== Extracted records

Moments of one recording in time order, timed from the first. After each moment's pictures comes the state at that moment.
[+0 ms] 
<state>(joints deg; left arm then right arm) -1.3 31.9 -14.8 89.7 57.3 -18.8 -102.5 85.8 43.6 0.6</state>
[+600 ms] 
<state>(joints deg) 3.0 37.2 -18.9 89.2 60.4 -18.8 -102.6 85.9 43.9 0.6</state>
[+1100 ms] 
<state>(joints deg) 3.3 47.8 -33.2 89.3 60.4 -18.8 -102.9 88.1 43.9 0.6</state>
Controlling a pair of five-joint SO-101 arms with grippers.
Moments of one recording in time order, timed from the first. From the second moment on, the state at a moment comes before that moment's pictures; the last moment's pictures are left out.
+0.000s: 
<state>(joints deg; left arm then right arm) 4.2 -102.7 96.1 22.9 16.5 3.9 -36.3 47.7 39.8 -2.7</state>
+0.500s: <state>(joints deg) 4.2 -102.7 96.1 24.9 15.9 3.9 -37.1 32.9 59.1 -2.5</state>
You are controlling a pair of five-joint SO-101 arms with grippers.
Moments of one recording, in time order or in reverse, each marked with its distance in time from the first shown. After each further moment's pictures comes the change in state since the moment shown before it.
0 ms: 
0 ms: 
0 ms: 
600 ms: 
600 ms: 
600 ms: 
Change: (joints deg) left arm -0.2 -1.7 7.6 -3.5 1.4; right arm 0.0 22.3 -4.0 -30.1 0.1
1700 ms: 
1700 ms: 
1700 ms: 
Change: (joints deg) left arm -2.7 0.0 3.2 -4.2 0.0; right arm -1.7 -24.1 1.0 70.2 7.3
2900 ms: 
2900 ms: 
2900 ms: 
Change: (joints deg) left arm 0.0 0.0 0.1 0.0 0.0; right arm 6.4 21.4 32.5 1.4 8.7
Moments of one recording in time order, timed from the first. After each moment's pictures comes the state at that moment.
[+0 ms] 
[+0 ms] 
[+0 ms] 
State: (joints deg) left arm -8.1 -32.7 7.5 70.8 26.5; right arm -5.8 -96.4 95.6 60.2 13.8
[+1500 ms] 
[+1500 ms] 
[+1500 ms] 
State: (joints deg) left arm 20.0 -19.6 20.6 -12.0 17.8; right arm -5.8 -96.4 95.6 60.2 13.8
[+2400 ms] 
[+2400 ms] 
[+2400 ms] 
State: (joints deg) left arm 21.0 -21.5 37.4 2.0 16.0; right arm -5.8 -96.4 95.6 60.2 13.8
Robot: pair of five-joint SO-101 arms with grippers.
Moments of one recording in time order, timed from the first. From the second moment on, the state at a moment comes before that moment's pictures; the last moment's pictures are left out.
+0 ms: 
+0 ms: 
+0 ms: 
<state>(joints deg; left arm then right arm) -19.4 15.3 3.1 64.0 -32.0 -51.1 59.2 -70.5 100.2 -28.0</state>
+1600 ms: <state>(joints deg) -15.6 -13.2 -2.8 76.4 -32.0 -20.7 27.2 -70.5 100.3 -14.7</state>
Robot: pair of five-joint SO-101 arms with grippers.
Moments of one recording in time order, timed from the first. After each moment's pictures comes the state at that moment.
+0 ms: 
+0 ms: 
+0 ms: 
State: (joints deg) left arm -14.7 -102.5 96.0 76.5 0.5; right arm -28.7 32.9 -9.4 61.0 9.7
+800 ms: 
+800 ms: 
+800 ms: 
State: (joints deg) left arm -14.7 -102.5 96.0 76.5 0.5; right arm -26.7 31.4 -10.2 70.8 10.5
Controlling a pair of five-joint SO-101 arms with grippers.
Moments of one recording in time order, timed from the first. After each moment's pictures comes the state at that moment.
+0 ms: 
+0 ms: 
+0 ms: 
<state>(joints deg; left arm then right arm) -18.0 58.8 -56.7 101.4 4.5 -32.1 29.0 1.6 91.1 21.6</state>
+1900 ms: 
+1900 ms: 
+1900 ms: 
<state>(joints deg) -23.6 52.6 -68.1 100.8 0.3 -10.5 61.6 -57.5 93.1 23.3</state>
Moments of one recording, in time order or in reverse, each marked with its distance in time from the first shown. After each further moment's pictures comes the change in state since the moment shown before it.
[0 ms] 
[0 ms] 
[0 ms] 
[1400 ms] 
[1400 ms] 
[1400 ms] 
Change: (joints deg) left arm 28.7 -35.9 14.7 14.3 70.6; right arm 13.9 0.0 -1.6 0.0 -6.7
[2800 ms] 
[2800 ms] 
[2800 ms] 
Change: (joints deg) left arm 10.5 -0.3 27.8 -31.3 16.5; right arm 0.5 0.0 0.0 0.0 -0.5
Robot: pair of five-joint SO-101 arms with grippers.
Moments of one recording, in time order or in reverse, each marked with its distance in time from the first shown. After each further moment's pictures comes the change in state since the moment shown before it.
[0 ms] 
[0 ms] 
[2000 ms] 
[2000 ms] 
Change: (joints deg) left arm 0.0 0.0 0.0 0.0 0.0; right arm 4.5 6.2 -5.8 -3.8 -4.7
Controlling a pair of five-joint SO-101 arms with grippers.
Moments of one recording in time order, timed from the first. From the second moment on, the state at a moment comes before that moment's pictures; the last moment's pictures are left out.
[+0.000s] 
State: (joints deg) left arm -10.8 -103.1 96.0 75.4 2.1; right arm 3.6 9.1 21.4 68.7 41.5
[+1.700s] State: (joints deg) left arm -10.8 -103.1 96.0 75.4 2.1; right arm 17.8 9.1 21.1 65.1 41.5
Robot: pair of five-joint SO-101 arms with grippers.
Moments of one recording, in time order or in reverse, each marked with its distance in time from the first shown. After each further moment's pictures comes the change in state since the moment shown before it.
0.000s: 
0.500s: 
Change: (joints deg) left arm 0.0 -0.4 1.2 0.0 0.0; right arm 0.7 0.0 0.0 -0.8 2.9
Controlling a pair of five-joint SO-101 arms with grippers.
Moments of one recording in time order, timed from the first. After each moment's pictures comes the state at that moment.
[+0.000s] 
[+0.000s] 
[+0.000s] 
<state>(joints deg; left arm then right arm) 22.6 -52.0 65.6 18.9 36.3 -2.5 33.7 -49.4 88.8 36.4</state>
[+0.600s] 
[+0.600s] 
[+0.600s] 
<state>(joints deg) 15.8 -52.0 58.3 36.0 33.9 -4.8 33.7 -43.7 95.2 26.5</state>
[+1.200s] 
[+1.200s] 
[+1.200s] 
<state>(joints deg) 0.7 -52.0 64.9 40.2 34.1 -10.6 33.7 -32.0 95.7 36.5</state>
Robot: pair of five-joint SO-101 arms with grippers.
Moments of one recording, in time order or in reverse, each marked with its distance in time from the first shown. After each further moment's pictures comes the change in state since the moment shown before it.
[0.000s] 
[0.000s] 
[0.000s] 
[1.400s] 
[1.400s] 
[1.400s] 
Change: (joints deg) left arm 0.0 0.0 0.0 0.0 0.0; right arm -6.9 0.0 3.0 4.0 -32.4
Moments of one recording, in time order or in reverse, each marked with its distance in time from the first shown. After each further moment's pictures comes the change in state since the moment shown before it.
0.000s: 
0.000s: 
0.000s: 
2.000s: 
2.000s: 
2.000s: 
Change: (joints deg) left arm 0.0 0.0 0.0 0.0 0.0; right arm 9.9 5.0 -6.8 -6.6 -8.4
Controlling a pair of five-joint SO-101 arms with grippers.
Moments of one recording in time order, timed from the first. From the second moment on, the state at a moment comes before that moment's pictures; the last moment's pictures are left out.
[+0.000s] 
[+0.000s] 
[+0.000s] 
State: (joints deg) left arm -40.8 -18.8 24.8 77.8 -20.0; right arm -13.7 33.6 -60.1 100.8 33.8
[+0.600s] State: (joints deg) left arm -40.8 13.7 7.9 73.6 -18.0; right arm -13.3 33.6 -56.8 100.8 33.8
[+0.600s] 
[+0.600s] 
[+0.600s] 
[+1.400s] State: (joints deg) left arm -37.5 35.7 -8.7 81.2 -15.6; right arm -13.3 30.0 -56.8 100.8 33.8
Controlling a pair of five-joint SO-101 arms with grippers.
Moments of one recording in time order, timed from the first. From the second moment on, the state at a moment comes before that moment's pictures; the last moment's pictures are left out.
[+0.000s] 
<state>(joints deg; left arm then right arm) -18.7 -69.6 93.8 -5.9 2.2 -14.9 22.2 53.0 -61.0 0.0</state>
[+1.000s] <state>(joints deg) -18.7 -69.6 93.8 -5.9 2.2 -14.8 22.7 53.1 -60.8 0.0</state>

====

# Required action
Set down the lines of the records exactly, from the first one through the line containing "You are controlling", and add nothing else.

# Response to this exercise
Moments of one recording in time order, timed from the first. After each moment's pictures comes the state at that moment.
[+0 ms] 
<state>(joints deg; left arm then right arm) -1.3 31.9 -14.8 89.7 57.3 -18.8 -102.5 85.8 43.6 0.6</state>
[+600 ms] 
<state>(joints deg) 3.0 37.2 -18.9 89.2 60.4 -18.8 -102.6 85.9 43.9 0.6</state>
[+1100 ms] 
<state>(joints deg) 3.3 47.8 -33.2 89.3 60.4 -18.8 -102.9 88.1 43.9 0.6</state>
Controlling a pair of five-joint SO-101 arms with grippers.
Moments of one recording in time order, timed from the first. From the second moment on, the state at a moment comes before that moment's pictures; the last moment's pictures are left out.
+0.000s: 
<state>(joints deg; left arm then right arm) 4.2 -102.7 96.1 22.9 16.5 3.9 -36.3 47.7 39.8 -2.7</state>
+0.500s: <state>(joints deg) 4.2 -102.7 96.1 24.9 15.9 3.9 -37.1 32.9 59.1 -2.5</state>
You are controlling a pair of five-joint SO-101 arms with grippers.

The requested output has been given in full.